→ Exercise: Copy the listing exactly, leaving out every picture.

Recorded information below:

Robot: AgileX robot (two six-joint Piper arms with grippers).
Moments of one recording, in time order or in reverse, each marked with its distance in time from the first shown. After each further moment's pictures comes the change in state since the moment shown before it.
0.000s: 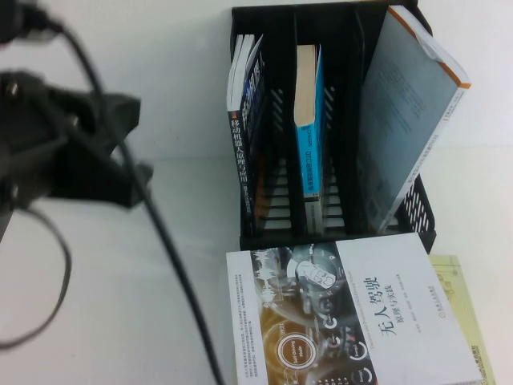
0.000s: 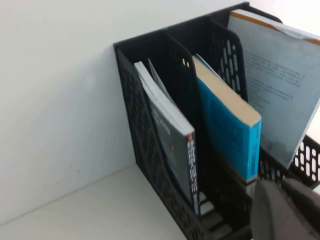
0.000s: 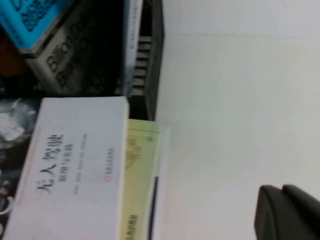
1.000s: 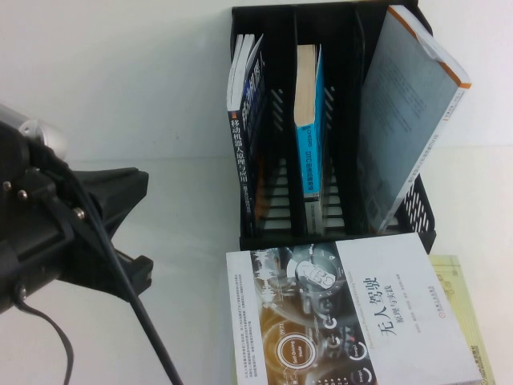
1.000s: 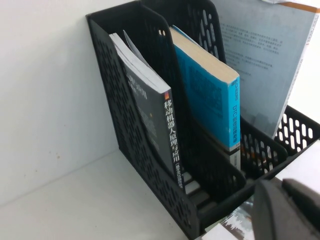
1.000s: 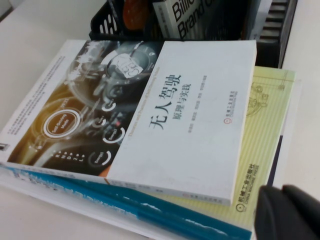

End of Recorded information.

→ Task result:
Robot: AgileX robot (two six-joint Piper arms with grippers).
Moments of one recording, in time order or in reverse, each marked with its distance in time from the first shown. After each further moment's pictures comes the change in state since the moment shown before it.
0.000s: 
0.000s: 
0.000s: 
1.000s: 
1.000s: 
1.000s: 

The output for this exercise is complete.